One more sample from 2016 that is probably the most overlooked comes from Phantogram’s album Three. In the process of making their third album, Phantogram dealt with multiple losses and personal tragedies, one being the death of Sarah Barthel’s sister. The narrative of “Barking Dog” is from the perspective of someone who has committed suicide. The lyrics are ominous: “Hurt people hurt people too/ I’m sorry for what I’ve done/ Head on the bathroom floor/ Talking in your demon voice.” Even though the narrator is hurting, their loss is someone else’s mournful agony.
The majority of the instrumental background comprises a sample of Steve Reich’s Different Trains, conceived from the idea that if he were not in the United States traveling between separated parents by train as a child, Reich could have been in Europe traveling to his death by train during the Holocaust. Reich’s piece is a synthesis of the hypothetical and actual past, using the train as a symbol to bear the weight of historical meaning and hypothetical theory in an attempt to make sense of the Holocaust. It is divided into three movements: “America-Before The War,” “Europe-During The War,” and “After The War.” Phantogram’s beat comes from the final movement “After The War.”
“Barking Dog” is cyclic and repetitive, with Josh Carter’s vocals inhabiting an echo chamber at points. This repetition mimics the organization of Different Trains. Reich plays with the song’s contextual baggage and the literal sound. His music is immediately politicized because of the content, which in turn politicizes Phantogram’s music. Different Trains and “Barking Dog” are two creative works that are contemplating death and grieving the loss of life by playing with perspective. The restlessness of “Barking Dog” speaks to the anxiety of losing a dear one. Its repetition speaks to the anxiety of its inevitability. The use of Reich’s sample elevates the emotional weight of the track and also highlights ability for music to act as both an inspiration, a catalyst for understanding, and a form of memorialization.
Instead of sampling making public history personal, in the case of Hynes or Vernon, Phantogram makes their personal history a public parallel to the grief of collective memory.
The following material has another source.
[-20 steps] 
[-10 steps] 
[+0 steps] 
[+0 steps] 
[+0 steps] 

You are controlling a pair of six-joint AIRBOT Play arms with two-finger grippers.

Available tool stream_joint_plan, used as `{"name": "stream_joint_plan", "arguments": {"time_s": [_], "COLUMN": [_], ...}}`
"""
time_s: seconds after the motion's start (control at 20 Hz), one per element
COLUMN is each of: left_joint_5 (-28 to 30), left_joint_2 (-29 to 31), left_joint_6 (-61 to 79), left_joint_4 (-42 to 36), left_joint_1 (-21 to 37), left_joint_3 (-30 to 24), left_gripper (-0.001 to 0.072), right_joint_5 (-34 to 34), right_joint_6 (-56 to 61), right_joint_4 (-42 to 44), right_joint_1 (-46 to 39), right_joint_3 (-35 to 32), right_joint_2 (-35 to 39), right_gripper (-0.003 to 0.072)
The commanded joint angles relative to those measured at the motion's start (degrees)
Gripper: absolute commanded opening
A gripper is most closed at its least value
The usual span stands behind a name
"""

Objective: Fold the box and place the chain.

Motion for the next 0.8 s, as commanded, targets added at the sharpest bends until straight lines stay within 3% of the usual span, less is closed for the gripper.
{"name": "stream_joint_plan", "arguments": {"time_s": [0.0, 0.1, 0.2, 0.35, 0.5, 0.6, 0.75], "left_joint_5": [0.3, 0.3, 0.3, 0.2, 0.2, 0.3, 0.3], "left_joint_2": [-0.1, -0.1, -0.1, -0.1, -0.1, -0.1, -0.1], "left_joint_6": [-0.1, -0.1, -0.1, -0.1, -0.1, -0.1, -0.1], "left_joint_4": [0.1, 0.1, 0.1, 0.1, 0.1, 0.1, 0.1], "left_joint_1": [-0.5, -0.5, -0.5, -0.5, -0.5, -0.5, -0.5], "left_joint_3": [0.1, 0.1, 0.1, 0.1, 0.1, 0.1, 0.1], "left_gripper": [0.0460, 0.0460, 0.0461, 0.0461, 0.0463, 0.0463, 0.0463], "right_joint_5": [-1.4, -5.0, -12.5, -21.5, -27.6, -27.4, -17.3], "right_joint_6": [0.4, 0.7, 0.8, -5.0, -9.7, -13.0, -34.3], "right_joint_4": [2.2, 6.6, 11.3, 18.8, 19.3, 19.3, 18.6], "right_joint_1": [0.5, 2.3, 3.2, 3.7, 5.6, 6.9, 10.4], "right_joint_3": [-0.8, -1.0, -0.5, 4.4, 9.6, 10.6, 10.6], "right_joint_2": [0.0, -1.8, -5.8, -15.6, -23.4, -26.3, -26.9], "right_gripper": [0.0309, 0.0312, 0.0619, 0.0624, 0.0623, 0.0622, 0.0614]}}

Barthel and Carter use their sampling for performative grief, which can be argued for many of the above artists as well. “Barking Dog” is a memorialization of a lost loved one, an outlet for mourning, and an addition to the aggregated documentation of pain. Although experiences and memories are specific for each individual, grief and loss are universal. It’s one more 2016 sample among many showing the pain endured in the past and acknowledging that that same pain as something we have to make peace with today.